[Exercise materials]

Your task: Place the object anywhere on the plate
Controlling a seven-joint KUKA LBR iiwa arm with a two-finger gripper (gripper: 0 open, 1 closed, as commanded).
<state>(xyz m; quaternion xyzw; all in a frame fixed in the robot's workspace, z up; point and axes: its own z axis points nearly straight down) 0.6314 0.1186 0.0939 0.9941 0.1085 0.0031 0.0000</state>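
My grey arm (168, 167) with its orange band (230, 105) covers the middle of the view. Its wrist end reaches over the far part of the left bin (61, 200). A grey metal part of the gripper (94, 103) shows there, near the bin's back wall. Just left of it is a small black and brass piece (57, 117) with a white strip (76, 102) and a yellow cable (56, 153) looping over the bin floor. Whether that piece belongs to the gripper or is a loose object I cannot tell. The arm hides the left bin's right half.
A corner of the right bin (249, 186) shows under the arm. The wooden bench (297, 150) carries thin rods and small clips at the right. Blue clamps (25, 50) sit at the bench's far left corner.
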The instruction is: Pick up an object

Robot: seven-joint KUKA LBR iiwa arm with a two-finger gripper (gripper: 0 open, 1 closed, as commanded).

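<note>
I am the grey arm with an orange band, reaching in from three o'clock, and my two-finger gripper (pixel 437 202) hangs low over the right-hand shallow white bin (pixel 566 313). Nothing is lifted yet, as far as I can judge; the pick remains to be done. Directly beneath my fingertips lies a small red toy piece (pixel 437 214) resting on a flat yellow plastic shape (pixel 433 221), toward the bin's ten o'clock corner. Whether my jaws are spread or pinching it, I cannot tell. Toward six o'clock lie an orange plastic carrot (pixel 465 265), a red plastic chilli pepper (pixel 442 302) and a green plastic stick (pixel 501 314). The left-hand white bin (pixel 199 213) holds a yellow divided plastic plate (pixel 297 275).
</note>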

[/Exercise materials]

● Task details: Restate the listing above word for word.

● Written response:
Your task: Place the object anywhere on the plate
Controlling a seven-joint KUKA LBR iiwa arm with a two-finger gripper (gripper: 0 open, 1 closed, as commanded).
<state>(xyz m; quaternion xyzw; all in a frame fixed in the robot's workspace, z up; point and axes: its own z axis points nearly straight down) 0.6314 0.1186 0.0939 0.9941 0.1085 0.0031 0.0000</state>
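My grey arm (168, 167) with its orange band (230, 105) covers the middle of the view. Its wrist end reaches over the far part of the left bin (61, 200). A grey metal part of the gripper (94, 103) shows there, near the bin's back wall. Just left of it is a small black and brass piece (57, 117) with a white strip (76, 102) and a yellow cable (56, 153) looping over the bin floor. Whether that piece belongs to the gripper or is a loose object I cannot tell. The arm hides the left bin's right half.
A corner of the right bin (249, 186) shows under the arm. The wooden bench (297, 150) carries thin rods and small clips at the right. Blue clamps (25, 50) sit at the bench's far left corner.
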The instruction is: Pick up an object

Robot: seven-joint KUKA LBR iiwa arm with a two-finger gripper (gripper: 0 open, 1 closed, as commanded).

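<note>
I am the grey arm with an orange band, reaching in from three o'clock, and my two-finger gripper (pixel 437 202) hangs low over the right-hand shallow white bin (pixel 566 313). Nothing is lifted yet, as far as I can judge; the pick remains to be done. Directly beneath my fingertips lies a small red toy piece (pixel 437 214) resting on a flat yellow plastic shape (pixel 433 221), toward the bin's ten o'clock corner. Whether my jaws are spread or pinching it, I cannot tell. Toward six o'clock lie an orange plastic carrot (pixel 465 265), a red plastic chilli pepper (pixel 442 302) and a green plastic stick (pixel 501 314). The left-hand white bin (pixel 199 213) holds a yellow divided plastic plate (pixel 297 275).
</note>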

This exercise requires nothing more.